NVIDIA-NeMo · ananthsub · Aug 12, 2025 · Aug 13, 2025 · Aug 20, 2025 · mikolajblaz
diff --git a/nemo/lightning/pytorch/strategies/megatron_strategy.py b/nemo/lightning/pytorch/strategies/megatron_strategy.py
@@ -179,7 +179,7 @@ class MegatronStrategy(DDPStrategy, io.IOMixin):
         save_ckpt_format (str): Distributed checkpoint format to use for checkpoint saving. Should be one of
             'torch_dist' or 'zarr'. Defaults to 'torch_dist'.
         ckpt_async_save (bool): Whether to save checkpoints asynchronously to reduce checkpointing overhead.

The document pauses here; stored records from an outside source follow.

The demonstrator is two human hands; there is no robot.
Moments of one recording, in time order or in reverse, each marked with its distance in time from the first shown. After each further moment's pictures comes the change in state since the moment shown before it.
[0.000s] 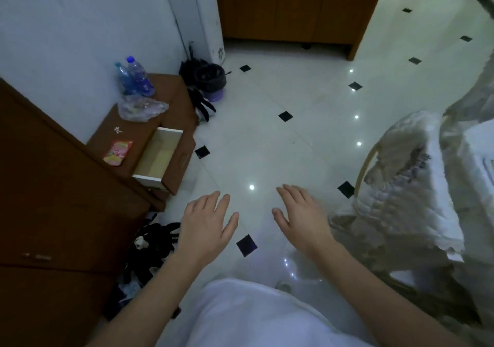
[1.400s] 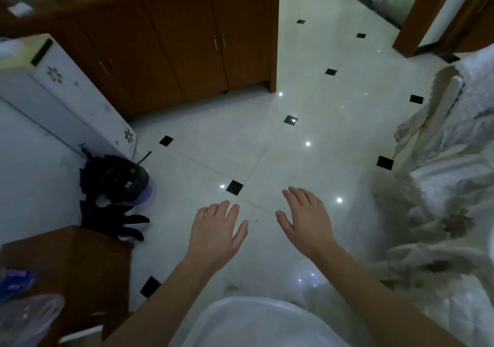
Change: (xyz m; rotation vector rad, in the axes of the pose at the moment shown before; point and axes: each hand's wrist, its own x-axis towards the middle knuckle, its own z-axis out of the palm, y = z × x) left_hand 0.700 0.076 0.092 -0.027 0.020 0.505; right_hand 0.507 0.316 -0.104 -0.011 0.156 0.493
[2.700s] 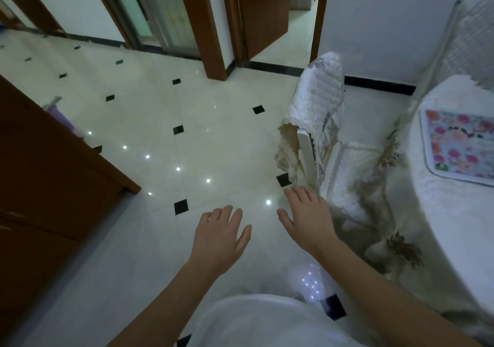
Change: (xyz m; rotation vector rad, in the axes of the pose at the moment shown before) left_hand 0.573 0.191 0.099 -0.056 -0.127 0.857; right_hand 0.282 0.317 -0.120 -0.010 0.259 0.828
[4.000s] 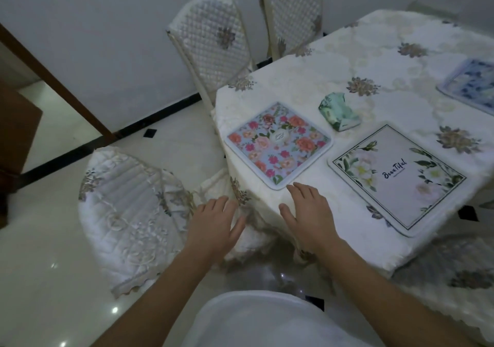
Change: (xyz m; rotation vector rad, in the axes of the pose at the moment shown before) left_hand 0.381 0.266 0.017 -0.113 -0.038 0.988; right_hand 0.026 0.275 -0.081 0.062 0.335 1.022
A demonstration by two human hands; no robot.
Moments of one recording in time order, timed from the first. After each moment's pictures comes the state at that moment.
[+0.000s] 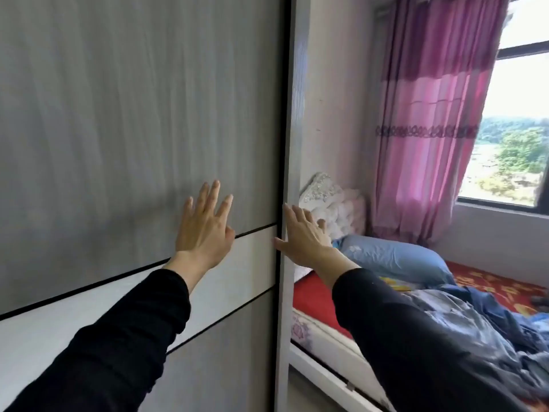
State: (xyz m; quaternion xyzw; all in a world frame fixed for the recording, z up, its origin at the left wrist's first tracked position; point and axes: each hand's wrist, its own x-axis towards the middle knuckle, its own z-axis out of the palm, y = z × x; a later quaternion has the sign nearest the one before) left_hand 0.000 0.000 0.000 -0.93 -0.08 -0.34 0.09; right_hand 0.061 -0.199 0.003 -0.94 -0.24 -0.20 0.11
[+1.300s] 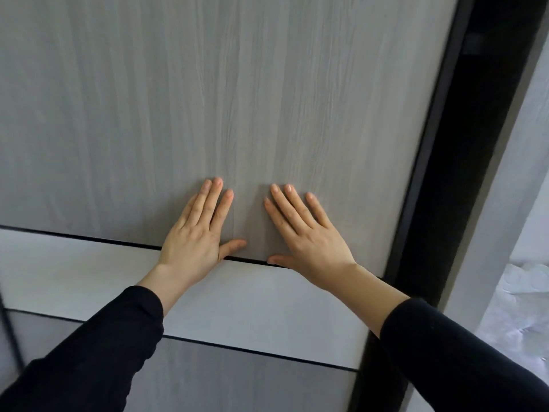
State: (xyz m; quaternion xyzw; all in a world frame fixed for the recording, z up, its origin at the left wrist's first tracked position) left_hand -0.068 0.072 -0.033 -0.76 -0.34 -0.38 0.40; right_hand 0.136 -0.045 0.000 -0.55 -0.68 -0.48 0.09
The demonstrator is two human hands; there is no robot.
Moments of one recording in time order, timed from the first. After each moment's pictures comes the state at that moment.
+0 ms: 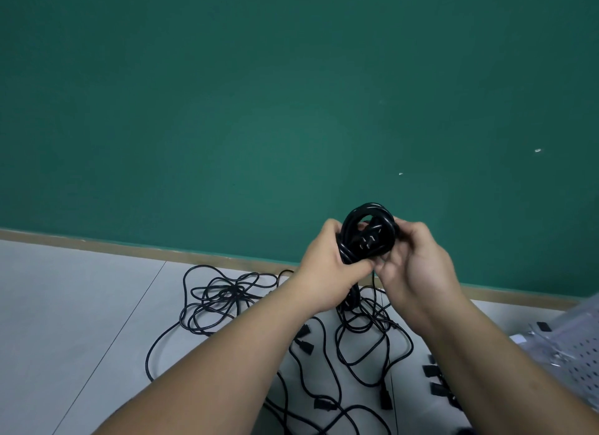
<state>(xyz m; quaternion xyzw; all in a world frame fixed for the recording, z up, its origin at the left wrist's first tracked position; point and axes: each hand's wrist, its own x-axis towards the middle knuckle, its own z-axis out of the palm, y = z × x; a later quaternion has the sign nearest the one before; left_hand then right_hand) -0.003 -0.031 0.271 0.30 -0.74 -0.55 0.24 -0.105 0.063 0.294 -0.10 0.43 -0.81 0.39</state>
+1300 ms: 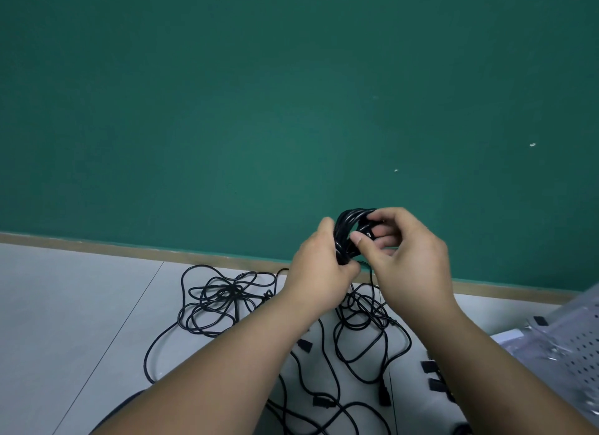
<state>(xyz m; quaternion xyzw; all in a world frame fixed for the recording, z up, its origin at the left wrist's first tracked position) -0.007 -0.027 0.264 0.35 -0.82 -0.38 0.24 -0.100 0.077 0.293 -0.36 0.77 -0.52 0.03</state>
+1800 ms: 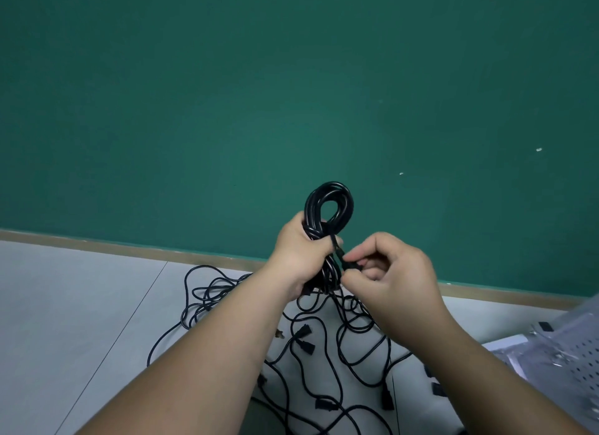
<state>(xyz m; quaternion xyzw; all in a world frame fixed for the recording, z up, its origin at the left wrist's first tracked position) 0.000 -0.065 0.268 0.40 -0.61 -0.62 0.29 -0.068 0.087 0.302 -0.39 0.74 -0.52 0.16</state>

-            Defaults to True.
+            Defaults to False.
         ckpt_torch_dist_multiproc (int): Number of extra processes per rank used during ckpt save
             with PyTorch distributed format. Defaults to None.
         ckpt_assume_constant_structure (bool): Allows caching some computation across checkpoint saves.
@@ -266,7 +266,7 @@ def __init__(
         use_te_rng_tracker: bool = False,
         use_sharp: bool = False,
         save_ckpt_format: str = "torch_dist",
-        ckpt_async_save: bool = True,
+        ckpt_async_save: bool = False,
         ckpt_torch_dist_multiproc: int = None,  ## TODO(ashors): put elsewhere?
         ckpt_assume_constant_structure: bool = False,
         ckpt_parallel_save: bool = True,

diff --git a/nemo/lightning/pytorch/strategies/utils.py b/nemo/lightning/pytorch/strategies/utils.py
@@ -197,8 +197,10 @@ def create_checkpoint_io(wrapping_ckpt_io=None, **kwargs):
 
     if wrapping_ckpt_io:
         checkpoint_io = wrapping_ckpt_io(checkpoint_io)
-    if kwargs.get("async_save", False):
-        checkpoint_io = AsyncFinalizableCheckpointIO(checkpoint_io)
+
+    async_save = kwargs.get("async_save", False)
+    if async_save:
+        checkpoint_io = AsyncFinalizableCheckpointIO(checkpoint_io, persistent_workers=True)
 
     return checkpoint_io
 

diff --git a/nemo/utils/callbacks/dist_ckpt_io.py b/nemo/utils/callbacks/dist_ckpt_io.py
@@ -98,17 +98,18 @@ class AsyncFinalizableCheckpointIO(_WrappingCheckpointIO):
     Args:
         checkpoint_io (CheckpointIO): wrapped checkpoint_io object. Must be
             of type AsyncCompatibleCheckpointIO.
+        persistent_workers (bool): whether to use persistent workers for checkpoint writing. Defaults to False.
     Requires the underlying checkpoint_io.save_checkpoint to return save_fn, save_args, finalize_fn.
     """
 
-    def __init__(self, checkpoint_io: AsyncCompatibleCheckpointIO) -> None:
+    def __init__(self, checkpoint_io: AsyncCompatibleCheckpointIO, persistent_workers: bool = False) -> None:
         if not HAVE_MEGATRON_CORE:
             raise ImportError(IMPORT_ERROR)
         if not isinstance(checkpoint_io, AsyncCompatibleCheckpointIO):
             raise ValueError(f'Incompatible wrapped checkpoint_io type: {type(checkpoint_io)}')
 
         super().__init__(checkpoint_io)
-        self.async_calls_queue = AsyncCallsQueue()
+        self.async_calls_queue = AsyncCallsQueue(persistent=persistent_workers)
 
     def save_checkpoint(self, checkpoint: Dict[str, Any], path: _PATH, storage_options: Optional[Any] = None) -> None:
         """Executes async request returned from the underlying checkpoint_io asynchronously.